* _Your assignment_:
Copy out the data that comes next, character for character, and leave the images aside.

[Data excerpts]
------------------------------------------------------------

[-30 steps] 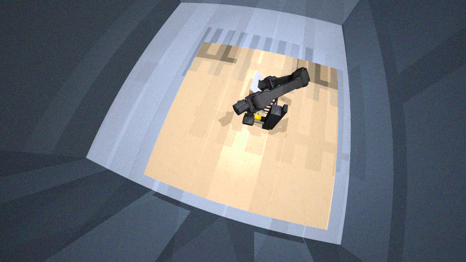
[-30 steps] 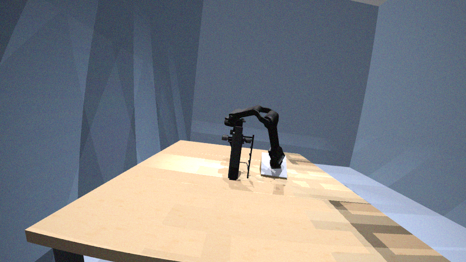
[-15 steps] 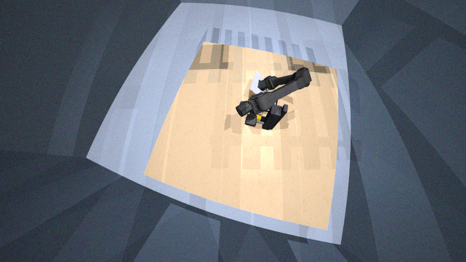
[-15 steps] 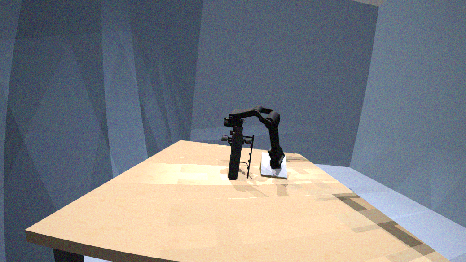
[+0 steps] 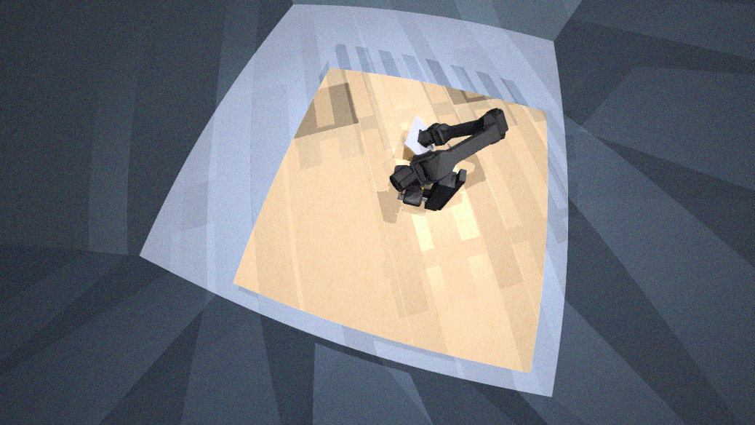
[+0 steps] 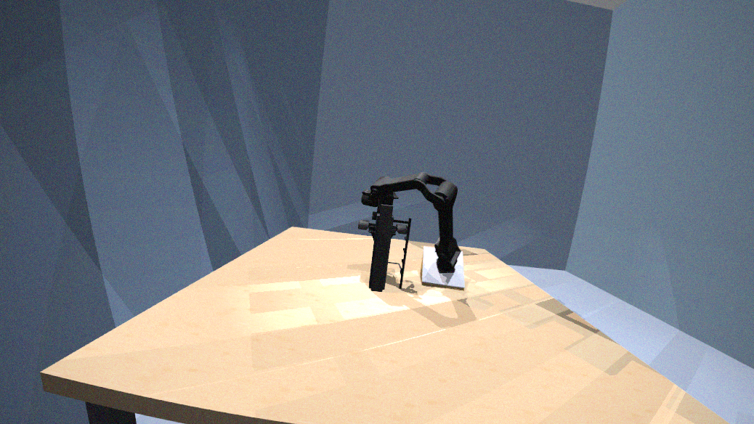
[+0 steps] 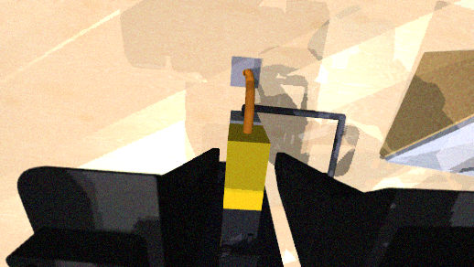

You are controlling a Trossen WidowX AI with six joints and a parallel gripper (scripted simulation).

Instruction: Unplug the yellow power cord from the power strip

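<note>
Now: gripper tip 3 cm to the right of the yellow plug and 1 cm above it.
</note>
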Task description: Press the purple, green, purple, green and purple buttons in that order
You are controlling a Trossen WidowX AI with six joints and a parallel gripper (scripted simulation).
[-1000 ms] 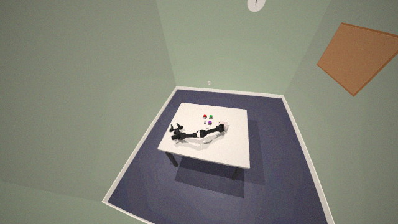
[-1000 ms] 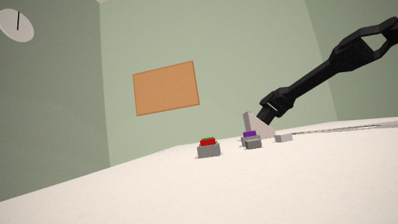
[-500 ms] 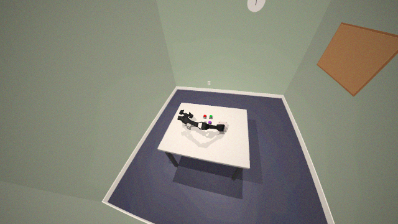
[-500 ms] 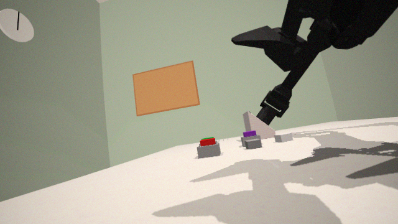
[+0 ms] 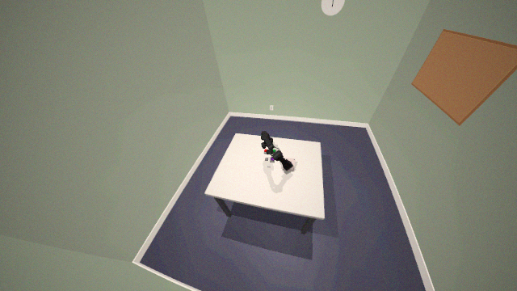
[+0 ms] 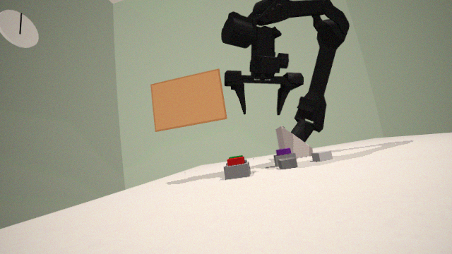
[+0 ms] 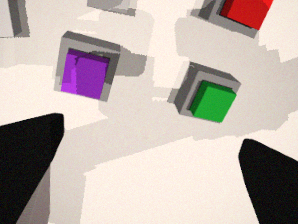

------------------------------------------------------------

* _Answer area_:
[-30 steps] 
[-30 steps] 
[-15 steps] 
[-15 steps] 
[+0 steps] 
[+0 steps] 
[+0 steps] 

You are controlling a Trossen WidowX AI with six joints and a parallel gripper (scripted simulation).

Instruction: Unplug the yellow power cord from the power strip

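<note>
Now: gripper tip 3 cm to the right of the yellow plug and 1 cm above it.
</note>
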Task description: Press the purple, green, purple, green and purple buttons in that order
You are controlling a Trossen WidowX AI with six joints and a parallel gripper (scripted simulation).
[-1000 ms] 
[-1000 ms] 
[-500 ms] 
[-500 ms] 
[+0 ms] 
[+0 ms] 
[+0 ms] 

Nothing more remains to be added to this answer.